Why would a health insurer pay one hospital in New York City $81,000 more for outpatient infusion treatment than another hospital one mile away–$100,000 and $19,000 respectively? And, how is it that a pharmaceutical company can get away with charging for Avonex today almost seven times its original cost 21 years ago? These are two questions Elisabeth Rosenthal’s op-ed on CNN.com leads us to ask. Rosenthal’s op-ed makes a strong case that there’s no controlling health care costs, so long as health insurers and Pharma are setting prices.

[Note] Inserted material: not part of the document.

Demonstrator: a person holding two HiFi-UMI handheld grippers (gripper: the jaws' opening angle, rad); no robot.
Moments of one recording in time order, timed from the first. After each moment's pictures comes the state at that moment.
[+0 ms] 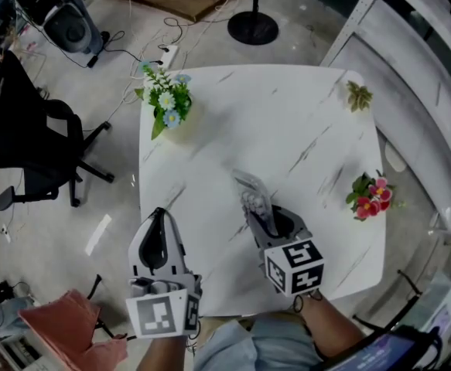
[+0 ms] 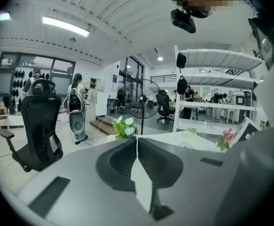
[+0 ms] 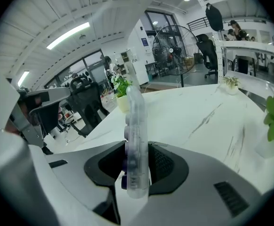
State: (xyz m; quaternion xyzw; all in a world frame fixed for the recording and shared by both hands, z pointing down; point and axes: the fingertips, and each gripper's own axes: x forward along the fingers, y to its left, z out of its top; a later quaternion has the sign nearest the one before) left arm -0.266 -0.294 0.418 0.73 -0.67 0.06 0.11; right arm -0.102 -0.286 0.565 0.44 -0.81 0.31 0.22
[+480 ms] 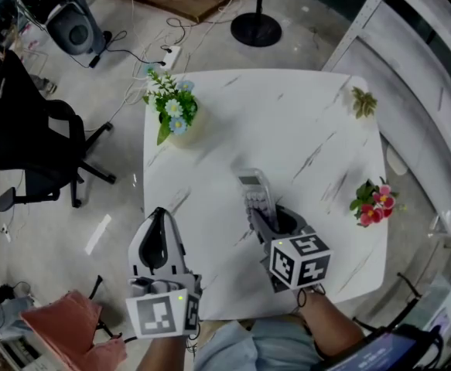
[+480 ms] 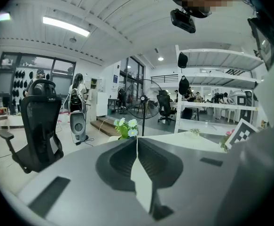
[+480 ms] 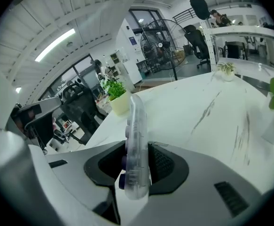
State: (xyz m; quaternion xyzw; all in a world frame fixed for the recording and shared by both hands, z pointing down) left arm -0.281 -0.303 0.423 0.73 -0.67 0.08 0.12; right arm -0.103 -0.303 0.574 0.45 -0.78 0.38 0.20
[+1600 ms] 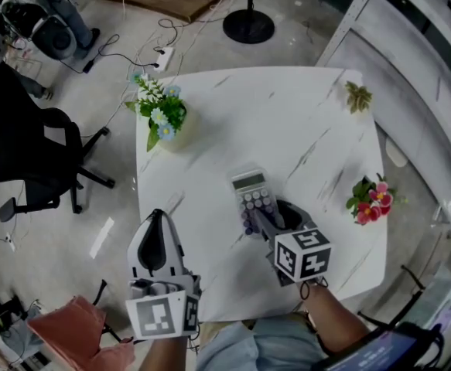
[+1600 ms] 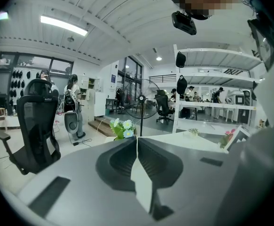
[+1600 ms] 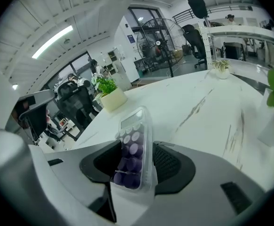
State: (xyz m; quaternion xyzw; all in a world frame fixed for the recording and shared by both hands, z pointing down) left arm -0.267 -0.316 0.421 0.74 -0.66 0.08 0.11; right arm -0.074 -0.309 0.598 0.46 -0.77 0.37 0.22
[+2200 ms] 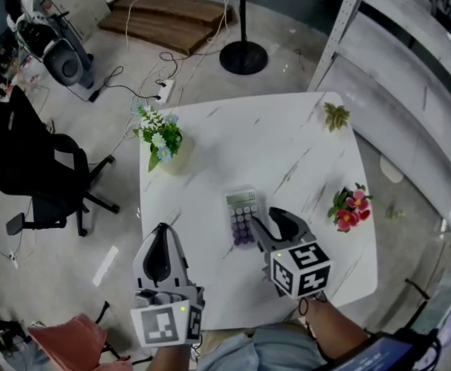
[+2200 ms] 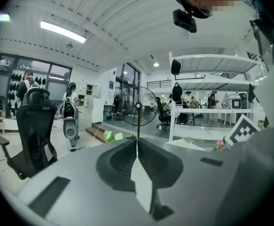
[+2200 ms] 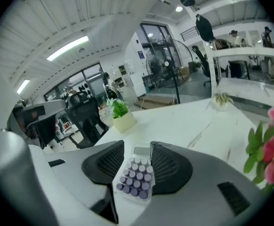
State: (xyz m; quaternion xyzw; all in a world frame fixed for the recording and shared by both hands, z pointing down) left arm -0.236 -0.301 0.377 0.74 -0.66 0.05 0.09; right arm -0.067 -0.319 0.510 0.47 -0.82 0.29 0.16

In Japan, an echocardiogram costs less than $100, at a Harvard training hospital it costs $1,714, and at a community hospital in New Jersey it costs $5,435. The health insurers do not appear to have the leverage to rationalize the prices for different procedures and pay a standard fair price for them. For that reason alone, the federal government should be negotiating prices, as it does with Medicare, for everyone in the U.S..
The health care market is broken, and incentives are misaligned. When insurers pay high prices, they not only drive up premiums, they increase insurer profits. And pharmaceutical companies, accountable to their shareholders first and foremost, have every reason to charge exorbitant prices for prescription drugs so long as Congress gives them the power to do so, and insurers are willing to pay those prices.
Tremendous price variations for the same health care services, along with sharply increasing prices for older treatments and technologies over time, should be enough to demonstrate that we cannot rely on competition in the health care marketplace to bring down prices. With insurers in the mix, doctors determining treatments regardless of cost, and patients essentially unable to know whether they are getting value, the market is broken. So, even prices for competitive treatments that have been around for decades just keep going up. Economists describe this phenomenon as “sticky pricing.”
Japan does not permit sticky pricing. Instead, doctors, economists and politicians come together to decide how the price of a piece of technology, such as an echocardiogram will drop over time. What will it take for the U.S. Congress to step in and regulate health care prices?